:: Input for this task ::

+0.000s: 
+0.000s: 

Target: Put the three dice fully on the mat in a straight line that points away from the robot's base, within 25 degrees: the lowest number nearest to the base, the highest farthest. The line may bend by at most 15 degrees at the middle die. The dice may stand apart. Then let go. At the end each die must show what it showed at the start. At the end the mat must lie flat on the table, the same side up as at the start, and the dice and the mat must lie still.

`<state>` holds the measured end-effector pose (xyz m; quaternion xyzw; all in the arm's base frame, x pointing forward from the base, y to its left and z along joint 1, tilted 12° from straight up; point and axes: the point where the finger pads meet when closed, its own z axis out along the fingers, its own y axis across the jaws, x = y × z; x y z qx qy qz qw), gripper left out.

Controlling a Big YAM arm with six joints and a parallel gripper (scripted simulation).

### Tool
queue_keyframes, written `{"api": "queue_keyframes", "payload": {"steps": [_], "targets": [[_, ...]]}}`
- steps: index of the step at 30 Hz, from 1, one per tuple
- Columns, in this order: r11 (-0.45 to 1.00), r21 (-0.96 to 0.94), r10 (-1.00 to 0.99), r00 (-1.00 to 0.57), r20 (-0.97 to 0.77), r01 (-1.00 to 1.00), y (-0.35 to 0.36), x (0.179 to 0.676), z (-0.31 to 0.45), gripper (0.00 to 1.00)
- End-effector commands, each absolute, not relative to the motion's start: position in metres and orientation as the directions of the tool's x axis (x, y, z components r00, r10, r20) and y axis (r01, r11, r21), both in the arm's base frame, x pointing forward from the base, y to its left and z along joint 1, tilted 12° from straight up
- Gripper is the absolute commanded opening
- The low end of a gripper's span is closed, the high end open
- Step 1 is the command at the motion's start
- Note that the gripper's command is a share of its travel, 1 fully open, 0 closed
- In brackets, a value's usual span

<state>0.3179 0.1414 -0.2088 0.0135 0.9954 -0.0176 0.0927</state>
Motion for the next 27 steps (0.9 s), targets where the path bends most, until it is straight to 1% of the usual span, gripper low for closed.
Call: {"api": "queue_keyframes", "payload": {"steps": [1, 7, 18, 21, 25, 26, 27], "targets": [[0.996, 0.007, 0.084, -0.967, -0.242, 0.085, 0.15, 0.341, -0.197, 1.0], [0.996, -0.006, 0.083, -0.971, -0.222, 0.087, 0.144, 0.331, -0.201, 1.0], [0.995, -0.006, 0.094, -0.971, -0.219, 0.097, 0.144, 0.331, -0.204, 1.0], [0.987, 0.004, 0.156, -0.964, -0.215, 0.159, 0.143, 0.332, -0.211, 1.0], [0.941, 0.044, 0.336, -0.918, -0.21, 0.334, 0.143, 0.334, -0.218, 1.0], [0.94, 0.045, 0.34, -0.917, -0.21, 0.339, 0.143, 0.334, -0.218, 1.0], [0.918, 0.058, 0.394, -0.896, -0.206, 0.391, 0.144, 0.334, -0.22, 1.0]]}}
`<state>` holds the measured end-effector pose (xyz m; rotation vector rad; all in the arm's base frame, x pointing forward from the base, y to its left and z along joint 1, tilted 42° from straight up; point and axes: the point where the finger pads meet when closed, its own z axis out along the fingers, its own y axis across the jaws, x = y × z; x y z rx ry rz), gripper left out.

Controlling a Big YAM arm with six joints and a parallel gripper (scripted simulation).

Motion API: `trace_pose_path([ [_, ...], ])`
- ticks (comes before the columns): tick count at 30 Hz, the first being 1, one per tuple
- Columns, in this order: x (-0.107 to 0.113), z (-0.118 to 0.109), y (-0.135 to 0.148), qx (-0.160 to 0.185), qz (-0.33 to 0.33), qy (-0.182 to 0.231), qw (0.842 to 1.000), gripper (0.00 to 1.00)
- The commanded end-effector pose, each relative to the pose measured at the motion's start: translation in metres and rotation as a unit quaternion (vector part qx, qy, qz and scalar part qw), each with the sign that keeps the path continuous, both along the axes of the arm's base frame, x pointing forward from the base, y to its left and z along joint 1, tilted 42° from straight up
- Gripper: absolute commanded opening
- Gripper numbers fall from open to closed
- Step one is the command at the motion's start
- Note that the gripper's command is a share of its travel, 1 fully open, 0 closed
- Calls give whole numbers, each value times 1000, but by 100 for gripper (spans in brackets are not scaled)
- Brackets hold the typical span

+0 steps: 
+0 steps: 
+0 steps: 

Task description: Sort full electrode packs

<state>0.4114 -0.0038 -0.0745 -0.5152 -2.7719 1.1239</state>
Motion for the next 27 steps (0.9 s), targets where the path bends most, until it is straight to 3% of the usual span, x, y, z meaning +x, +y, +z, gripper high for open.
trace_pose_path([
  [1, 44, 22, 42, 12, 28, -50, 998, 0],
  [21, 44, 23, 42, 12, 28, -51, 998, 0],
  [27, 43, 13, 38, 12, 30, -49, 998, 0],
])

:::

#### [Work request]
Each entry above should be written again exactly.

#### [Exercise result]
+0.000s: 
+0.000s: 

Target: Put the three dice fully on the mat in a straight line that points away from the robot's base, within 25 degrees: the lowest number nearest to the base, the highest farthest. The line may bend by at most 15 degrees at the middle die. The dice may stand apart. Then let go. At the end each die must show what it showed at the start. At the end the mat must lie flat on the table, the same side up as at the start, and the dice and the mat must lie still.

`<state>` holds the measured end-effector pose (xyz m; quaternion xyzw; all in the arm's base frame, x pointing forward from the base, y to its left and z along joint 1, tilted 12° from straight up; point and axes: the point where the finger pads meet when closed, its own z axis out along the fingers, its own y axis across the jaws, x = y × z; x y z qx qy qz qw), gripper left out.

Controlling a Big YAM arm with six joints and a parallel gripper (scripted simulation).

### Tool
queue_keyframes, written `{"api": "queue_keyframes", "payload": {"steps": [_], "targets": [[_, ...]]}}`
- steps: index of the step at 30 Hz, from 1, one per tuple
- Columns, in this order: r11 (-0.45 to 1.00), r21 (-0.96 to 0.94), r10 (-1.00 to 0.99), r00 (-1.00 to 0.57), r20 (-0.97 to 0.77), r01 (-1.00 to 1.00), y (-0.35 to 0.36), x (0.179 to 0.676), z (-0.31 to 0.45), gripper (0.00 to 1.00)
- End-effector commands, each absolute, not relative to the motion's start: position in metres and orientation as the directions of the tool's x axis (x, y, z components r00, r10, r20) and y axis (r01, r11, r21), both in the arm's base frame, x pointing forward from the base, y to its left and z along joint 1, tilted 12° from straight up
- Gripper is the absolute commanded opening
- The low end of a gripper's span is closed, the high end open
- Step 1 is the command at the motion's start
- Note that the gripper's command is a share of its travel, 1 fully open, 0 closed
- In brackets, a value's usual span

<state>0.3179 0.1414 -0.2088 0.0135 0.9954 -0.0176 0.0927</state>
Motion for the next 27 steps (0.9 s), targets where the path bends most, until it is straight to 1% of the usual span, gripper low for closed.
Call: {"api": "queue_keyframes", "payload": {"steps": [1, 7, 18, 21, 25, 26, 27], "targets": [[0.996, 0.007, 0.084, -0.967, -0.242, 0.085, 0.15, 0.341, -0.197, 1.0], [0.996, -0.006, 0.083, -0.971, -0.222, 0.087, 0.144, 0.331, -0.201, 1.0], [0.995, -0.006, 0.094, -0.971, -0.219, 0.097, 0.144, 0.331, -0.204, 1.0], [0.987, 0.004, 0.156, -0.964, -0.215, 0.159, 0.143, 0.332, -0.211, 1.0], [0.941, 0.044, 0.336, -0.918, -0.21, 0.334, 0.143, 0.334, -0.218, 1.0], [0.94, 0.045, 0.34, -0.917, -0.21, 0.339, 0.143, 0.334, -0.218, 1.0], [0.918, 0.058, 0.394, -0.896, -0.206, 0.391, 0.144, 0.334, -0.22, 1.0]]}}
`<state>` holds the measured end-effector pose (xyz m; rotation vector rad; all in the arm's base frame, x pointing forward from the base, y to its left and z along joint 1, tilted 42° from straight up; point and axes: the point where the finger pads meet when closed, its own z axis out along the fingers, its own y axis across the jaws, x = y × z; x y z rx ry rz), gripper left out.

Controlling a Big YAM arm with six joints and a parallel gripper (scripted simulation).

Motion API: `trace_pose_path([ [_, ...], ])`
- ticks (comes before the columns): tick count at 30 Hz, the first being 1, one per tuple
- Columns, in this order: x (-0.107 to 0.113), z (-0.118 to 0.109), y (-0.135 to 0.148), qx (-0.160 to 0.185), qz (-0.33 to 0.33), qy (-0.182 to 0.231), qw (0.842 to 1.000), gripper (0.00 to 1.00)
- The commanded end-effector pose, each relative to the pose measured at the motion's start: translation in metres and rotation as a unit quaternion (vector part qx, qy, qz and scalar part qw), each with the sign that keeps the path continuous, both along the axes of the arm's base frame, x pointing forward from the base, y to its left and z along joint 1, tilted 42° from straight up
- Gripper: absolute commanded opening
- Gripper numbers fall from open to closed
- Step one is the command at the motion's start
- Note that the gripper's command is a share of its travel, 1 fully open, 0 closed
- Calls give whole numbers, each value times 1000, but by 100 for gripper (spans in brackets are not scaled)
- Brackets hold the typical span

+0 steps: 
+0 steps: 
+0 steps: 

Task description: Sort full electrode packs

<state>0.4114 -0.0038 -0.0745 -0.5152 -2.7719 1.1239</state>
Motion for the next 27 steps (0.9 s), targets where the path bends most, until it is straight to 3% of the usual span, x, y, z meaning +x, +y, +z, gripper high for open.
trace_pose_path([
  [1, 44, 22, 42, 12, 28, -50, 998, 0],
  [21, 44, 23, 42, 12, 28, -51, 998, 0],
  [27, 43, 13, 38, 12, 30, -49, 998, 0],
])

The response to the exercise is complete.